WHAT IS EXPECTED: Once every line below has been checked for "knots", give only the number of lines that have it.

DATASET EXTRACT:
---

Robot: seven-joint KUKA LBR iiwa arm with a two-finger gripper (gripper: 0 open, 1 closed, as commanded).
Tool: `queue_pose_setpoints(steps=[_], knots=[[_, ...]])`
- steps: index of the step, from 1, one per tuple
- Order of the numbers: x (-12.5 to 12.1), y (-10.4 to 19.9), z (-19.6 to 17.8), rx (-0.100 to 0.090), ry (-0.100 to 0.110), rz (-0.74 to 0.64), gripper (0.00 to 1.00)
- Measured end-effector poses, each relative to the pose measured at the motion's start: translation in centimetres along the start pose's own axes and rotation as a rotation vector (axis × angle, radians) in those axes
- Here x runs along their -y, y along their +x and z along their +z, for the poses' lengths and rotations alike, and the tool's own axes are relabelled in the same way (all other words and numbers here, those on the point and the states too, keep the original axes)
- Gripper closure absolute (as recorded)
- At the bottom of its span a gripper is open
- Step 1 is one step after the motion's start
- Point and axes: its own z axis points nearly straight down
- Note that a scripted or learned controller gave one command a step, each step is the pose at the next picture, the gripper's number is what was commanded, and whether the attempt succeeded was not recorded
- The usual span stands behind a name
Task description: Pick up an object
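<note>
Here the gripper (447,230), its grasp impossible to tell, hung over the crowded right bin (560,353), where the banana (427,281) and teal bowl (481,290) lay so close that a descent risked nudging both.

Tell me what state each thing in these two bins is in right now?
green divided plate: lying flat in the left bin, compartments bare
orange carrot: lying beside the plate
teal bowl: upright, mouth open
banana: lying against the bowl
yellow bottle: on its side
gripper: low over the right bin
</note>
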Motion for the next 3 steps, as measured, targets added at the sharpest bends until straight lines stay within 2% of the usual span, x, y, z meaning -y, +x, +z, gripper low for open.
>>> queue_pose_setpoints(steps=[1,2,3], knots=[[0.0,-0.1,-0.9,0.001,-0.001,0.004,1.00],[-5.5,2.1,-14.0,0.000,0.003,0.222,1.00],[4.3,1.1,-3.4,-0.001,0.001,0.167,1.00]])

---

ANSWER FOR THE TASK: 2